インバウンド銘柄について~高級品需要は不調も、日本製の需要は未だ堅調に推移?~

株式

はじめに

2025年6月14日の株探で気になる記事がありました。

この記事によると、近年、アパレル小売業の業績が総じて好調に推移しており、以下のような傾向が見受けられたとのことです。

  • オフィス回帰や外出機会の増加
  • 気温の上昇による夏物商品の需要拡大
  • インバウンド需要が業績を後押し

アパレル各社の決算資料などをもとに、アパレル業界に留まらず、インバウンド等へのマクロ的な影響も考察していきます。

出典:株探【特集】驚愕の月次ラッシュで評価急上昇、好実態「アパレル関連」6銘柄選抜


アパレル好調の要因を深掘り

好調の背景について、さらに踏み込んで見ていきます。

1. オフィス回帰・外出増加による需要の回復

ユナイテッドアローズ(7606)の2025年3月期決算では、ビジネスカジュアルにも対応できるアイテムの販売が好調であると報告されています。これは、オフィス回帰や外出機会の増加によって、実用性とスタイルを両立するファッション需要が高まっていることを示しています。

出典:ユナイテッドアローズ 2025年3月期決算説明資料

2. 夏物商品の高機能化と高付加価値戦略

夏物商品の分野では、各社が機能性に優れた高付加価値アイテムに注力している様子が見られます。たとえば、通販大手の千趣会(8165)が展開する「サラリスト」や、グンゼ(3202)の「アセドロン」などがその代表例です。いずれも、夏場でも快適に着用できる機能性インナーやTシャツを打ち出しており、差別化によって顧客の支持を集めています。

出典:楽天市場

3. インバウンド需要の変化と分化

インバウンド需要には二極化の兆しも見られます。百貨店など高級品を扱う業態では、円高傾向の影響により免税売上が3か月連続で前年割れとなるなど、売上の減速が指摘されています。
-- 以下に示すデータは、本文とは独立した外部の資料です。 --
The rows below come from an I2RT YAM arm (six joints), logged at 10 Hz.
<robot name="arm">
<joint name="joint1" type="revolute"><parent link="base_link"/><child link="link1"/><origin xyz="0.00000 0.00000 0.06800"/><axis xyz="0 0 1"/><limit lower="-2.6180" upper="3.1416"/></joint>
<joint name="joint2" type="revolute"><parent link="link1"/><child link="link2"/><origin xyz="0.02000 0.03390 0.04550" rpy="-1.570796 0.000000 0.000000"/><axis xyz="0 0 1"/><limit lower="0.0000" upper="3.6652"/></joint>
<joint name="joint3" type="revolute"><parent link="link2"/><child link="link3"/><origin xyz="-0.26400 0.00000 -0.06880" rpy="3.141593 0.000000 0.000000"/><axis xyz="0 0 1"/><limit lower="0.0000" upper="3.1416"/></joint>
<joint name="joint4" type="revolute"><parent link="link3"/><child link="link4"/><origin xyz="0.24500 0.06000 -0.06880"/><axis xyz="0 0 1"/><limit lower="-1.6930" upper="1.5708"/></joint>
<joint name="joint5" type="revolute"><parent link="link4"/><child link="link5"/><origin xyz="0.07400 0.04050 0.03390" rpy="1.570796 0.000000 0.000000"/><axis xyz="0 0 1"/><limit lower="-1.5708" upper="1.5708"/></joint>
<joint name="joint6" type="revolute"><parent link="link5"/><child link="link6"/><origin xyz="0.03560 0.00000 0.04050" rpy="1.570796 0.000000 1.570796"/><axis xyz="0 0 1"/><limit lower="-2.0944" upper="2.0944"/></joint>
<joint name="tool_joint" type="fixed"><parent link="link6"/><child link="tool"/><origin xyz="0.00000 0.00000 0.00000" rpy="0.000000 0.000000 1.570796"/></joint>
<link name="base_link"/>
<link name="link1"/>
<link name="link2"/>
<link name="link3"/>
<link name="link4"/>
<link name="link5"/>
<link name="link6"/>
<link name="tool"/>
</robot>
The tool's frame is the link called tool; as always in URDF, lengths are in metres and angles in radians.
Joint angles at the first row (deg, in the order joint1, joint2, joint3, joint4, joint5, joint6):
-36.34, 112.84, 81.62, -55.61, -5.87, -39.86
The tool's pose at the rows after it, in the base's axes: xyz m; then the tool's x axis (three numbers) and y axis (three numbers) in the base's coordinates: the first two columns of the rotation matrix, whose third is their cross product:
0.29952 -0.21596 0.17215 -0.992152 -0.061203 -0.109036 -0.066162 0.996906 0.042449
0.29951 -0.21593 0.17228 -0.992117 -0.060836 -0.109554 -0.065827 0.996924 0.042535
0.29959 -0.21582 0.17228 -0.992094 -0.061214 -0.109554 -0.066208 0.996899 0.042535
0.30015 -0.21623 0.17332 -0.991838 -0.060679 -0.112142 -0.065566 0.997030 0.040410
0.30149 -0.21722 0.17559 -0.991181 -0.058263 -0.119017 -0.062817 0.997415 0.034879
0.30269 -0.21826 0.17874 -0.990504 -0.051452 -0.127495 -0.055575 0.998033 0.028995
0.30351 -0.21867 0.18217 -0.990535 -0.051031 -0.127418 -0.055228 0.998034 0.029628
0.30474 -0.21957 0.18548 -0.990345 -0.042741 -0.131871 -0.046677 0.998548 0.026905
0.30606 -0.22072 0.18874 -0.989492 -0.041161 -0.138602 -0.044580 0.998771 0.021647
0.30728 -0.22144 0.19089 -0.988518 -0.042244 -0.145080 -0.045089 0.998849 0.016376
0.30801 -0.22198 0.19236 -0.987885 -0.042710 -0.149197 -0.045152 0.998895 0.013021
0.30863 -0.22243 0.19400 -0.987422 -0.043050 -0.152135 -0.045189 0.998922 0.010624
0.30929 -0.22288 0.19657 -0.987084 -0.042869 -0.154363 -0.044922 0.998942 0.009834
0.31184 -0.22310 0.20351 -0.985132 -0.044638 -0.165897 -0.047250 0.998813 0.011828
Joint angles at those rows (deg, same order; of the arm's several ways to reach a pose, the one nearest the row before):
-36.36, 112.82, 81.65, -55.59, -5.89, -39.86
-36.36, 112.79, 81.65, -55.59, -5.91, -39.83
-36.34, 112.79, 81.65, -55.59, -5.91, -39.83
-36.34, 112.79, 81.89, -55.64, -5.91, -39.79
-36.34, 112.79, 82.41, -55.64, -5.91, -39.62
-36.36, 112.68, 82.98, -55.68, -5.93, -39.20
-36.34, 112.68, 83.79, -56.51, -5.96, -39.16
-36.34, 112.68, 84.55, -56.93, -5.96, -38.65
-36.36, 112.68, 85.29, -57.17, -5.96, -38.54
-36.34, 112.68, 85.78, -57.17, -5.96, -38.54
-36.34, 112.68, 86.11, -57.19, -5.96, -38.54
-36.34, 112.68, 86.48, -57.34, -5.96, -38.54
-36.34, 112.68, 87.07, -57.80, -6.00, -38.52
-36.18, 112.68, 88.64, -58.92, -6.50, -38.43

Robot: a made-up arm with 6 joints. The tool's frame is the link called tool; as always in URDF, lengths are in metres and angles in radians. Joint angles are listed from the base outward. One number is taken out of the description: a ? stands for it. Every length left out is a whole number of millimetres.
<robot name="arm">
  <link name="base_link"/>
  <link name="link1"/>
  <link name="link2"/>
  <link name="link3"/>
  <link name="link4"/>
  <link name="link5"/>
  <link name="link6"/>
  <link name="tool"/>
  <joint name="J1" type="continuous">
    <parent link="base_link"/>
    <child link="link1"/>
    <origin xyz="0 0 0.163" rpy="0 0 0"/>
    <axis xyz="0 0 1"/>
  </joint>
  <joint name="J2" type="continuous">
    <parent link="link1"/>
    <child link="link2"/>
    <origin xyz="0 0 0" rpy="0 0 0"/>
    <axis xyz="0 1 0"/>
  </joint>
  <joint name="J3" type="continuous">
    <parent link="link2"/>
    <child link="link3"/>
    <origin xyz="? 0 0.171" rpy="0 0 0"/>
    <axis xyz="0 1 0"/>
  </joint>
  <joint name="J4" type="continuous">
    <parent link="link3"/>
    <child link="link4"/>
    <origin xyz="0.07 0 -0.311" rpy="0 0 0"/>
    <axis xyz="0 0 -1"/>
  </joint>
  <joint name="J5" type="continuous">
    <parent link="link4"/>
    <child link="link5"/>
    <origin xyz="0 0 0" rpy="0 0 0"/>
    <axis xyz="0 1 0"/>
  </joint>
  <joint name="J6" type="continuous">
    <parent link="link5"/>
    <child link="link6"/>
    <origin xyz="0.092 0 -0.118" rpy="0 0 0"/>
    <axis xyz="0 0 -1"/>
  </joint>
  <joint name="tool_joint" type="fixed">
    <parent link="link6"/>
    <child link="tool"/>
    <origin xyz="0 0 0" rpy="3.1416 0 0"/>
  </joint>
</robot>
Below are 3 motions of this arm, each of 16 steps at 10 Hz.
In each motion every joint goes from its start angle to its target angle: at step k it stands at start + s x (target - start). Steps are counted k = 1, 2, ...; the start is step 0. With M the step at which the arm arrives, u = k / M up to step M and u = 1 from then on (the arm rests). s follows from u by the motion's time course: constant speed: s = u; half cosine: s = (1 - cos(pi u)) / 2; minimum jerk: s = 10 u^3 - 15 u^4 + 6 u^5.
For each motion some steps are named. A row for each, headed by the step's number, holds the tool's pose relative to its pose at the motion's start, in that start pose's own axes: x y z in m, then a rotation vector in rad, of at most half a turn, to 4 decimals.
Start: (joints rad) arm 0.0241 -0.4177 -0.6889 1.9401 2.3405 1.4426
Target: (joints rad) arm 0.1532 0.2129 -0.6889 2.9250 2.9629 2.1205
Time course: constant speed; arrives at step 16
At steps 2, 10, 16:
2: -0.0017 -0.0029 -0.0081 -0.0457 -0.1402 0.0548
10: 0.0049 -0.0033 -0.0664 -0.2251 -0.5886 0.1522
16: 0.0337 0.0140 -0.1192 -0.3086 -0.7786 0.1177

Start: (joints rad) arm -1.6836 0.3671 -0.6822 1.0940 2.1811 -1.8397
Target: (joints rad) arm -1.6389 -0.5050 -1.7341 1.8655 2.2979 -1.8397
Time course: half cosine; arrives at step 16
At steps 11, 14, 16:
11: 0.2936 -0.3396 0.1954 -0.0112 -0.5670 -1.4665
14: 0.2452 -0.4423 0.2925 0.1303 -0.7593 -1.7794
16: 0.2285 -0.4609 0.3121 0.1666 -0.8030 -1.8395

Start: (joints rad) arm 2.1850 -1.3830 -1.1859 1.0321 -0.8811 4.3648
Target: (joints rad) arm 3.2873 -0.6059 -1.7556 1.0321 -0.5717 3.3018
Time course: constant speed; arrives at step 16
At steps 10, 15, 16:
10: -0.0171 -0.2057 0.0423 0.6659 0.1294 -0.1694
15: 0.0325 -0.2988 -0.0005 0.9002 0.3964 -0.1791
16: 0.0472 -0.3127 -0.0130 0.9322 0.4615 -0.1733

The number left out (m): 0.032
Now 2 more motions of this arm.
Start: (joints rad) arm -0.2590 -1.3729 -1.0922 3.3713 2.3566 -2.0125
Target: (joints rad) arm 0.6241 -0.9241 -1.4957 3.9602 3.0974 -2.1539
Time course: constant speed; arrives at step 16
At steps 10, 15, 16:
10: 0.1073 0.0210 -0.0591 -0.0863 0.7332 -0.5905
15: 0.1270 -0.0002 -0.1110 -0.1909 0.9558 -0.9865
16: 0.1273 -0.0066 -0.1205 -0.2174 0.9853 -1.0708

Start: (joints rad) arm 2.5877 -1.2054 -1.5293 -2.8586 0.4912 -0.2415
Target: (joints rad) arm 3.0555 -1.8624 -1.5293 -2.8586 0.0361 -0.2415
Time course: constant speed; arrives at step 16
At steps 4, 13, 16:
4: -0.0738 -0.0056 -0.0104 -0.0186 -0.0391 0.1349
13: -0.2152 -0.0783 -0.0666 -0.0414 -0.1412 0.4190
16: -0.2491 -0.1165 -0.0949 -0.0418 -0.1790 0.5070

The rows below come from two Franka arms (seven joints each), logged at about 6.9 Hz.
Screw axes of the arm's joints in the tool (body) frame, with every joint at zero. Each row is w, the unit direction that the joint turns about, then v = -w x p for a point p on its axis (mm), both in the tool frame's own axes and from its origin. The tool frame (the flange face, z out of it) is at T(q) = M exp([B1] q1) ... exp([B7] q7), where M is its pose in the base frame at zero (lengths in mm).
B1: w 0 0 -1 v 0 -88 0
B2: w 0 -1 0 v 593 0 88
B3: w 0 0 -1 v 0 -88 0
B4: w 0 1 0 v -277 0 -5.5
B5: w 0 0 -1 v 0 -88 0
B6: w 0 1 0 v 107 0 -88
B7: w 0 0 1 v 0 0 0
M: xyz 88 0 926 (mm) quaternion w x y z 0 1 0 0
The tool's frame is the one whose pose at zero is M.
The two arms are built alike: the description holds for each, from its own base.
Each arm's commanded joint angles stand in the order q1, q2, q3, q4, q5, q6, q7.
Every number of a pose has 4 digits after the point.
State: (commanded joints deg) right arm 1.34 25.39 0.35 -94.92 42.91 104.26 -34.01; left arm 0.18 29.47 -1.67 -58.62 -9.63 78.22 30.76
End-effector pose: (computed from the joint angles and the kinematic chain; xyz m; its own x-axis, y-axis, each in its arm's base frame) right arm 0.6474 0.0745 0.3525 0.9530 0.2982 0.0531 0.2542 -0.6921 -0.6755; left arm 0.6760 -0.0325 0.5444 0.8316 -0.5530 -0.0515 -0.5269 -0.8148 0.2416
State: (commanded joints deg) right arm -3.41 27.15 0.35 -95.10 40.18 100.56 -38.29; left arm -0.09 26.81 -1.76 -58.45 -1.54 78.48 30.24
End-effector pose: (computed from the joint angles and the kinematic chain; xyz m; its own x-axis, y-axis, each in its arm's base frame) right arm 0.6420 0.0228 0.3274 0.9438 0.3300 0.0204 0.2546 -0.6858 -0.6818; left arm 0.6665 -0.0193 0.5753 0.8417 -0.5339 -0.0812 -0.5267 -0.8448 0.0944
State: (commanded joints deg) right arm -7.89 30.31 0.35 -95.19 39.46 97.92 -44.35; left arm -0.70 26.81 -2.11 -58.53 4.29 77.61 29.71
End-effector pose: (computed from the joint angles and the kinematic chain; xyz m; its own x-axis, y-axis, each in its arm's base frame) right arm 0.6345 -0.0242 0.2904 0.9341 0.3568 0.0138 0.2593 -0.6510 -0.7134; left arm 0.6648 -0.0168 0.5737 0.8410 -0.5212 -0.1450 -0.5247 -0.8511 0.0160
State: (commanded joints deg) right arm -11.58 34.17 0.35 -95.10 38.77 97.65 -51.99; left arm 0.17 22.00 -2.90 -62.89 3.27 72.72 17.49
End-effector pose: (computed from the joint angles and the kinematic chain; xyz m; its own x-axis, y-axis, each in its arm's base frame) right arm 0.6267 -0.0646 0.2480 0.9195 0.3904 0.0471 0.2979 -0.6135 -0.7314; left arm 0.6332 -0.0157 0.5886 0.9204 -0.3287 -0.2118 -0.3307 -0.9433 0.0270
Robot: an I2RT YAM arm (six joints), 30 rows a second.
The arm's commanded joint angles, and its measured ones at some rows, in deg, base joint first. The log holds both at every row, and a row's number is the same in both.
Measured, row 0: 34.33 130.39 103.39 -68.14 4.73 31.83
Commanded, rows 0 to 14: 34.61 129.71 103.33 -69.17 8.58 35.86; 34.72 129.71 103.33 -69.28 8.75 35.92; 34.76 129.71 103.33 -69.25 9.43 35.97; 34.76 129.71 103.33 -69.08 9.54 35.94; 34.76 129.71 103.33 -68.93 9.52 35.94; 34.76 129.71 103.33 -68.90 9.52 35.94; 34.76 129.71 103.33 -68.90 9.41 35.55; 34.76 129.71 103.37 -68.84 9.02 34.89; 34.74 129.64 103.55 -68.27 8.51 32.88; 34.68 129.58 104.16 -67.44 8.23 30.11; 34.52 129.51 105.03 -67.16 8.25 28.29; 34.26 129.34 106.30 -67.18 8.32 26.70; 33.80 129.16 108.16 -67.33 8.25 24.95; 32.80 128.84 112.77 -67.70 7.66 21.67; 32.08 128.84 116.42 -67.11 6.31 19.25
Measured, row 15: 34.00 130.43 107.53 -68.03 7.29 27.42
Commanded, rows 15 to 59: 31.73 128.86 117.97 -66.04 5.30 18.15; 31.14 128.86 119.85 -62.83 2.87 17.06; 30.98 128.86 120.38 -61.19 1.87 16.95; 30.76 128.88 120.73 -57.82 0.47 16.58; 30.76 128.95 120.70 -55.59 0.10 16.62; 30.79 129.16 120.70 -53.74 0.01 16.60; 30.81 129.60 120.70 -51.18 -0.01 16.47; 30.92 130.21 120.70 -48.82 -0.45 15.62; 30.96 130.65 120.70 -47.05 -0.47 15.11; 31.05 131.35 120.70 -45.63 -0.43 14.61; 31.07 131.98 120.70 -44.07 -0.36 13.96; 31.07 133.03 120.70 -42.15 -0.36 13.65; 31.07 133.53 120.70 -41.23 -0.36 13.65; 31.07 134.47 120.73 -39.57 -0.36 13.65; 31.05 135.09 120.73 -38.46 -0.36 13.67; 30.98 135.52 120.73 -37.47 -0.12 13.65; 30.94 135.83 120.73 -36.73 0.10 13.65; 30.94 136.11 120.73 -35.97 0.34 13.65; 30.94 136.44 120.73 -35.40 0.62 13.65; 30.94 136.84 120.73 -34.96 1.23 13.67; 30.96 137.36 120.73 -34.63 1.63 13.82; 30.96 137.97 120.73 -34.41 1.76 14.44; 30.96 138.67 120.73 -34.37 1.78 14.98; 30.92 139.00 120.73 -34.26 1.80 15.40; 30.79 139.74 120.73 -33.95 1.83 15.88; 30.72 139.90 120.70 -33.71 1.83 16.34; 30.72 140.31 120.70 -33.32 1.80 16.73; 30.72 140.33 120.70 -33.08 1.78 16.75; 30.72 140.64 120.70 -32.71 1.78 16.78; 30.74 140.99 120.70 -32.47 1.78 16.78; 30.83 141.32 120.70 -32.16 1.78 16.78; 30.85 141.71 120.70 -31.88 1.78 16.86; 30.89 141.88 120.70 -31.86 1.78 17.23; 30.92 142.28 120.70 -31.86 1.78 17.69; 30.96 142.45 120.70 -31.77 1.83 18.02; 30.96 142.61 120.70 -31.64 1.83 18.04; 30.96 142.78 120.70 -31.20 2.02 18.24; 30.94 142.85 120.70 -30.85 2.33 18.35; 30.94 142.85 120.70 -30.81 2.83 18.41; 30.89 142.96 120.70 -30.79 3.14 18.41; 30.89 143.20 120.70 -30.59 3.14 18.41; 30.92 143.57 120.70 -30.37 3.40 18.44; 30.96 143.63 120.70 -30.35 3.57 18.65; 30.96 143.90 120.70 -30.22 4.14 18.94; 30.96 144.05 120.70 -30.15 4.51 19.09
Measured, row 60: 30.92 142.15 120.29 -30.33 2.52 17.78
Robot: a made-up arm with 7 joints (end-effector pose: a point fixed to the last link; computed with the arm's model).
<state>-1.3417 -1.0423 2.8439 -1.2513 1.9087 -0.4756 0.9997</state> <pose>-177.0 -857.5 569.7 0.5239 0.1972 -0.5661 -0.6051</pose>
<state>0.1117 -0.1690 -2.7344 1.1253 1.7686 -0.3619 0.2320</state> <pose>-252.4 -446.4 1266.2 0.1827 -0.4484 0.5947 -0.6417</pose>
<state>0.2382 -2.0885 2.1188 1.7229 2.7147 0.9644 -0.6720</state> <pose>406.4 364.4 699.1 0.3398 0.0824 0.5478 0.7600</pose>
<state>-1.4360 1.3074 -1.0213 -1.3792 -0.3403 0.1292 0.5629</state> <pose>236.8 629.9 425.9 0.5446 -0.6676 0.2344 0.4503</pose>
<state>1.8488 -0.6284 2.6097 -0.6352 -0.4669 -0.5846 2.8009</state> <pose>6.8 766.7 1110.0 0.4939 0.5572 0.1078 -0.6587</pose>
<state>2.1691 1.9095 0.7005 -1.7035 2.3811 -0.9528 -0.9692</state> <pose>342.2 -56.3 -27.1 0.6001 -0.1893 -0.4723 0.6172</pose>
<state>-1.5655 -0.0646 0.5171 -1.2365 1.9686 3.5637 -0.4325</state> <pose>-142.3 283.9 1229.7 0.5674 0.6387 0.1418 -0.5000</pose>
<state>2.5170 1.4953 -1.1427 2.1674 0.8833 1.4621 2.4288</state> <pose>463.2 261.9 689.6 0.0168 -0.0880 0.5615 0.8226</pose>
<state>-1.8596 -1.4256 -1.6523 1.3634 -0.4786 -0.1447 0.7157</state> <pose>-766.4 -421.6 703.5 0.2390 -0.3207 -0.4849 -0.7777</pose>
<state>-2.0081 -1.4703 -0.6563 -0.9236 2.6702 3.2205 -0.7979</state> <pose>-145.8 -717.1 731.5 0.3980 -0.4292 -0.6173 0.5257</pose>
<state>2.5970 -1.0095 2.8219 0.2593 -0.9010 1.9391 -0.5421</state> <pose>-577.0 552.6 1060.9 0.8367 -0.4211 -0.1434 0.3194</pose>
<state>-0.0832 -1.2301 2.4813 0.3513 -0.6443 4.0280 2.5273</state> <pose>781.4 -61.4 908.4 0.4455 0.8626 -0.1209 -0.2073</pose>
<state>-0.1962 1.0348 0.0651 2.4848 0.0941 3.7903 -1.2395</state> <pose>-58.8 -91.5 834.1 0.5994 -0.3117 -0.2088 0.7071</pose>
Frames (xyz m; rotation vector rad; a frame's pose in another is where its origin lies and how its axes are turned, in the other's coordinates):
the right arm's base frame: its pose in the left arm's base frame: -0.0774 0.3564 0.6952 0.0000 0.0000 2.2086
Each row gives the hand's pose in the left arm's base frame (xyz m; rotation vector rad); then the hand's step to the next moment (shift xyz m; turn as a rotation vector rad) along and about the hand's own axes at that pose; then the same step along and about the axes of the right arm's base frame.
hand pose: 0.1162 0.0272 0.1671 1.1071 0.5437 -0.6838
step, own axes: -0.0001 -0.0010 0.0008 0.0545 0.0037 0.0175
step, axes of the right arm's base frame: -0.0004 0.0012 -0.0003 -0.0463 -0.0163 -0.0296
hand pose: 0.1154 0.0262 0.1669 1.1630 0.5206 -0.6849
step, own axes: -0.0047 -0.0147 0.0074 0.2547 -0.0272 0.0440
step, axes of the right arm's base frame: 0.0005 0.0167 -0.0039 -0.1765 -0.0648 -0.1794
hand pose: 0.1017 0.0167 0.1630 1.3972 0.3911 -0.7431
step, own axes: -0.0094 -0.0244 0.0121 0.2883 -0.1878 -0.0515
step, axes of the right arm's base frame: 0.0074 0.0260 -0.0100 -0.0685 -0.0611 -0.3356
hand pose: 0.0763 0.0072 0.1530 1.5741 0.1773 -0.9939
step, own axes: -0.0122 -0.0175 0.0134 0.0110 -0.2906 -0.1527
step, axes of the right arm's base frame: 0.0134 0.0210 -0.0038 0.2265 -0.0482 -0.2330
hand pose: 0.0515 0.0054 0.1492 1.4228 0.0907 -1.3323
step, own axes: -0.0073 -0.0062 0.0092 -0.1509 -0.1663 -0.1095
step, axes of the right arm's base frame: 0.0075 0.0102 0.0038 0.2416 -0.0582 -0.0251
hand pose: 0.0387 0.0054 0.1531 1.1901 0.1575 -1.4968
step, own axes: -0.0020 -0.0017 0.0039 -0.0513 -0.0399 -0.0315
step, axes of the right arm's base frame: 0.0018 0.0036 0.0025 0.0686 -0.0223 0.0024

出典:ブルームバーグ「インバウンド消費急ブレーキ、百貨店免税売上3カ月連続前年割れ」

一方で、インバウンド売上比率が高いとされるTokyo Base (3415) では、既存店売上の月次進捗が好調に推移しています。TokyoBaseは高品質な日本製のアパレルを主力とするアパレル小売り業であり、このことから、単に高級ブランドが売れにくくなっているのではなく、日本国内でしか購入できない、あるいは希少性のある商品への需要は依然として底堅いと見ることができます。

出典:Tokyo Base 個人投資家説明会

出典:バフェットコード


インバウンドを“分解”して見ると

以上の動向を踏まえると、「インバウンド需要」は一枚岩ではなく、消費行動の中身によって大きく分かれていることが分かります。

“世界中で買える高級ブランド”は円高によって魅力が薄れた一方で、「日本ならでは」の商品はなおも魅力的だと考えています。

このように考えると、インバウンド関連銘柄の中でも、全体の需給に引きずられて株価が軟調に推移している“連れ安”銘柄には、再評価余地が残されている可能性があります。

たとえば、以下のような企業が挙げられます:

  • まんだらけ(2652)
  • Japan Eyewear Holdings(5889)
  • 寿スピリッツ(2222)

これらの銘柄は、いずれもインバウンドの恩恵を受けやすい業態を展開しており、現時点で株価がやや軟調に推移していることから、今後の回復シナリオにおいて投資妙味があると考えられます。


今後も、企業業績とマクロトレンドを読み解くことで、投資チャンスを見つけていきたいと考えています。ここまでお読みいただき、ありがとうございました。